The Cathode is a jacket that grows on me the more I wear it. When I first got it, it seemed to be nothing too special, just your usual lightweight synthetic with stretchy breathable side-panels. All the materials are high-quality, top-of-the-line spec, but it still didn’t seem too remarkable on paper. Fast forward a few months and I find myself bringing the Cathode along more often than not, even when I don’t necessarily think I’ll need it.
The outer, as well as the lining inside, is made of Pertex Quantum, a lightweight and breathable but also incredibly weather-resistant ripstop nylon fabric. It’s proven incredibly durable, and I’ve only managed to put a couple of small tears into it when I brushed up against some particularly sharp rocks (and, truth be told, I brushed up against them somewhat roughly on purpose — I’m here to test the limits of this stuff so you don’t have to!). It sheds light precipitation and blocks wind. Plus, the smooth face slides easily over or under other layers, making the Cathode truly versatile as both an outer or mid-layer.
The side and underarm panels are made of stretchy Scholler. I really appreciate that the panel extends all the way under the arms: great for dumping heat and adding some stretch to the sleeves. The Scholler is stretchy and breathable, and like the Pertex, much more durable than I expected.
The synthetic fill is what is these days known as Primaloft Gold, though if you’ve been around a while you might remember it better as Primaloft One. It’s Primaloft’s best synthetic insulation, and is present here in 60 g/m form. It’s lightweight, warm, fairly breathable and water-resistant: it doesn’t get much better than this stuff for synthetic warmth-to-weight ratio.
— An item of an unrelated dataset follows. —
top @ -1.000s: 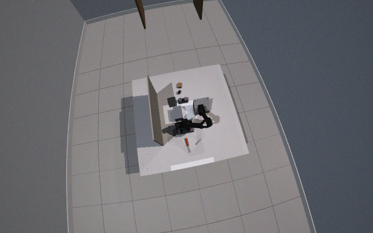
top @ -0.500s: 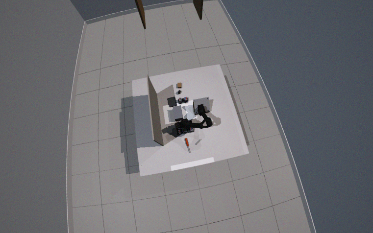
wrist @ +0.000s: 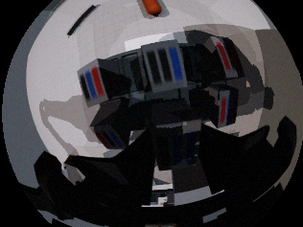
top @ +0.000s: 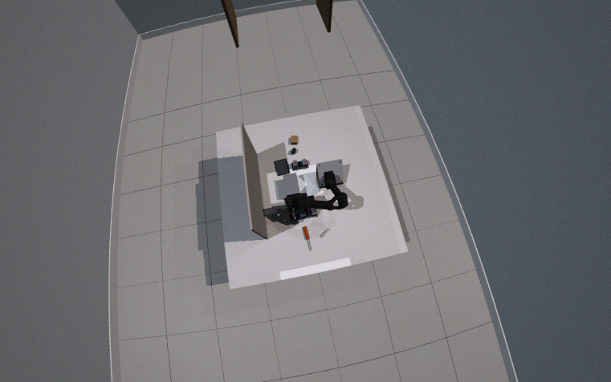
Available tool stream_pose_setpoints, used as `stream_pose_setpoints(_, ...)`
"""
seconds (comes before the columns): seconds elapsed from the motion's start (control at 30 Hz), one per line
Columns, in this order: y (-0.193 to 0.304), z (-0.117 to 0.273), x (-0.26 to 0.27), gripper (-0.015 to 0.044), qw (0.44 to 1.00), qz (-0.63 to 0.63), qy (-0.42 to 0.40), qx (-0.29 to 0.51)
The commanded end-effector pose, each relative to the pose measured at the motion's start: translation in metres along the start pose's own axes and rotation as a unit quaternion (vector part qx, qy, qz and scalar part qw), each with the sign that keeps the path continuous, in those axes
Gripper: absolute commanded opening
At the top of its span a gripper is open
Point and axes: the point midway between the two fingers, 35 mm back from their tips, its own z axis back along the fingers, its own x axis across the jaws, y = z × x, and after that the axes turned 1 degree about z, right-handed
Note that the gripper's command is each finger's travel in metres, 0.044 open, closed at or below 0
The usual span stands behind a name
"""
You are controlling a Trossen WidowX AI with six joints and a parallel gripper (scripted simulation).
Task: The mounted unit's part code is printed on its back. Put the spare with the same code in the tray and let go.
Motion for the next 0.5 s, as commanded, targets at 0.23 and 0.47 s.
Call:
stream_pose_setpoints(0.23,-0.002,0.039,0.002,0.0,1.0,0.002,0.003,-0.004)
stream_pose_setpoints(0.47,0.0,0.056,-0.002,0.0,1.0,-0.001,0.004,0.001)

Put it all together and the Cathode performs exceptionally. It sheds light rain and heavy snow. Nothing but the strongest gusts of wind get through. Breathability is good enough for those uphill approaches and stretch is more than adequate for climbing.
Fit is not-too-loose but not-too-tight. It’s most certainly not body-hugging, but then neither is it so loose as to flap around with excess material. For how I use this jacket — light belay duty in summer and the shoulder seasons, and as a mid-layer or warm climbing layer in winter — it’s just right. There’s enough room and stretch in the fabric to fit over a harness with ice clippers on it but at the same time it remains trim enough to use as a stand-alone approach or climbing jacket.
The hood fits easily over a helmet, and thanks to a stretchy bit of fabric at the lip also cinches down nicely over a bare head. It’s not the best hood OR make but it’s pretty damn good with some proper articulation and minimal binding. I also really appreciate a solid hood on such a lightweight piece — a hood adds a lot of warmth, for not much extra weight or bulk. (As a note, I’m told that OR have updated the hood for 2016 — they’ve removed the stretchy bit on the lip — so it should fit and function more like their regular hoods, which is a good thing!)
I love the attention to the little details. The main zipper, as well as those on the pockets, are large, easy to open and don’t snag. The cuffs are simple but effective, easily stretching over bulky glove gauntlets but not too loose over a bare wrist. There are two large drop pockets inside — a nice touch on such a lightweight jacket, and one of my favourite features of the Cathode.
I didn’t think I’d get much use out of this jacket and yet I find myself bringing it almost everywhere. It’s supremely versatile, finding use as light insulation during warmer months, an extra layer during the shoulder season, and as an approach or climbing piece in winter. It layers well over climbing layers and also slides easily under bulky belay parkas, adding a lot of warmth when you really, really need it on those long, cold belays. The Cathode weighs next to nothing so I tend to bring it along on almost every outing, even if I don’t necessarily think I’ll need it. And I like the colour, too — a friend called it my “happy jacket” and I think the moniker fits.
Pros: materials, fit, design
Cons: if I had to nitpick, the hood could be a touch roomier
Overall: I love the Cathode: it’s the one jacket I always throw into the pack, no matter what I’m doing, where I’m going, or which season it is. It’s awesome.